A plasma is a quasineutral ionised gas that exhibits collective effects. In the presence of externally applied magnetic perturbations, the plasma develops internal currents that, depending on the properties of the plasma equilibrium and applied perturbation, can shield or even amplify the applied external perturbation. Symmetry breaking 3D resonant magnetic perturbations are applied, nowadays to control internal MHD perturbations in most of the large magnetically confined fusion devices and are one of the most promising techniques to control Edge Localised Modes (ELMs) in ITER. The validation of plasma response models is therefore of crucial importance to be able to make predictions towards ITER. Fast ions being particularly sensitive to symmetry-breaking 3D fields, accurate fast ion measurements may help us to probe the plasma response and thus test plasma response models and numerical tools. Recent measurements in AUG have revealed the importance of the plasma collisionality and RMP poloidal spectra on the observed fast-ion losses induced by the externally applied n=2 RMP, see Fig. 4. Preliminary simulations have shown that most of the losses are induced by the applied field perturbation rather than by modifications of the NBI birth profile. However, neither the absolute ion fluxes to the wall nor the velocity-space of the escaping ions could be reproduced in simulations.
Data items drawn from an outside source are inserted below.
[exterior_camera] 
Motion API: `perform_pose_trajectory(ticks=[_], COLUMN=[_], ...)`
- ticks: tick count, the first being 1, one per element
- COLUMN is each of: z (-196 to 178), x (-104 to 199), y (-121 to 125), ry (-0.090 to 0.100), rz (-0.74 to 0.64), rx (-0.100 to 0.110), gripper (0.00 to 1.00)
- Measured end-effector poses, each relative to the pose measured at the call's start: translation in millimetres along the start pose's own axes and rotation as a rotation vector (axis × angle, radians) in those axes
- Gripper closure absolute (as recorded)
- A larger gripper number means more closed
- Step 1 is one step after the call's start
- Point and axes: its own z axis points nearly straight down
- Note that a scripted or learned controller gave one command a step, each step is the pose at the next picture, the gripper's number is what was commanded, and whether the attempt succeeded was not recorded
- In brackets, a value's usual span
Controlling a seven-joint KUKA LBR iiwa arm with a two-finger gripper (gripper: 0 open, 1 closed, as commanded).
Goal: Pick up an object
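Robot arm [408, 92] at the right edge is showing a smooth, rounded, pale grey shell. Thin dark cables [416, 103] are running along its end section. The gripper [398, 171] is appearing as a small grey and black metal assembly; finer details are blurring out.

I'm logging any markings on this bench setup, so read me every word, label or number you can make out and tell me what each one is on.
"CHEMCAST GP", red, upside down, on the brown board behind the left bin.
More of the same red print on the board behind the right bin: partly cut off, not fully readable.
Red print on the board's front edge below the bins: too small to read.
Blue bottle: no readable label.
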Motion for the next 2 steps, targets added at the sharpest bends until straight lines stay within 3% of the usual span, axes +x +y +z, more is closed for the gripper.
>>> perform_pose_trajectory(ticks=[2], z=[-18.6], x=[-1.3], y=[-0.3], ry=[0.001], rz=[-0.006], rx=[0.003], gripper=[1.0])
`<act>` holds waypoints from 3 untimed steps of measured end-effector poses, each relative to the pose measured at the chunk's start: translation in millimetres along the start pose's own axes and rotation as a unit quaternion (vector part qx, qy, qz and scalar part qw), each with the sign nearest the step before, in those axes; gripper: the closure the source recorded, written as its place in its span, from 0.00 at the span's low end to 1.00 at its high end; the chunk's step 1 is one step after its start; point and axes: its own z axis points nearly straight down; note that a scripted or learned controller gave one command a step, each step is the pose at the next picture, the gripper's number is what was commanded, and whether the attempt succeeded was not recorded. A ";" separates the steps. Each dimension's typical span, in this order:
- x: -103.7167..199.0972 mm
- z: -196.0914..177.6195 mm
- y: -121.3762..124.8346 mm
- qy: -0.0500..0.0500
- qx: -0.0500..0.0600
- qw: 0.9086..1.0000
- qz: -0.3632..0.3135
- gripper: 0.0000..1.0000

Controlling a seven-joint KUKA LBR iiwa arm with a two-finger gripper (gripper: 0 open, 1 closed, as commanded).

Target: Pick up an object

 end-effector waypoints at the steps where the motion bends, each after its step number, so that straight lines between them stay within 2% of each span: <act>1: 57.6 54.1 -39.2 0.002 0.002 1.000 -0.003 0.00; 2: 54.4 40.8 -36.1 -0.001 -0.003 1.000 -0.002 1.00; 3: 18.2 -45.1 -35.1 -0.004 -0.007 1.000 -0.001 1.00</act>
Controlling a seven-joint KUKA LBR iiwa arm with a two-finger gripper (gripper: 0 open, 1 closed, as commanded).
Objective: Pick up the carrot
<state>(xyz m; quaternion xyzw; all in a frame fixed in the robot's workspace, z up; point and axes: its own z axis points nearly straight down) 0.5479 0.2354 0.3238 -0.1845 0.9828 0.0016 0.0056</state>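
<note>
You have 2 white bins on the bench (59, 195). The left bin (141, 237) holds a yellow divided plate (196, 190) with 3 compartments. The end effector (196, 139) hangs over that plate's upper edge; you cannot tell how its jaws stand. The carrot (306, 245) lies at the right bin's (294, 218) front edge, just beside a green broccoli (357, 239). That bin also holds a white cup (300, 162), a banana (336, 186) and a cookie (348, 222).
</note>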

Fig. 5. AUG. Spectrogram of magnetics perturbation (a) and associated fast-ion losses (b).

Recent AUG orbit simulations and experiments indicate that an Edge Resonant Transport Layer (ERTL) might be responsible for the observed fast-ion losses in the presence of externally applied 3D fields and that this ERTL might play an important role on the overall density pump-out and ELM suppression mechanism.

At Seville, we model plasma response employing 3D fluid/drift-kinetic simulations performed using the MEGA[1-2] code. This model employs a non-linear dynamic approach, where changes to the plasma equilibrium accounted for through a full MHD treatment of the background plasma, while super-thermal particles are considered on fast Alvenic timescales by a drift-kinetic model.

[1] Y. Todo and T. Sato, Linear and nonlinear particle-magnetohydrodynamic simulations of the toroidal Alfven eigenmode, Physics of Plasmas 5, 1321 (1998).
Y. Todo et. al., Validation of comprehensive magnetohydrodynamic hybrid simulations for Alfven eigenmode induced energetic particle transport in DIII-D plasmas, Nucl. Fusion 55, 073020 (2015).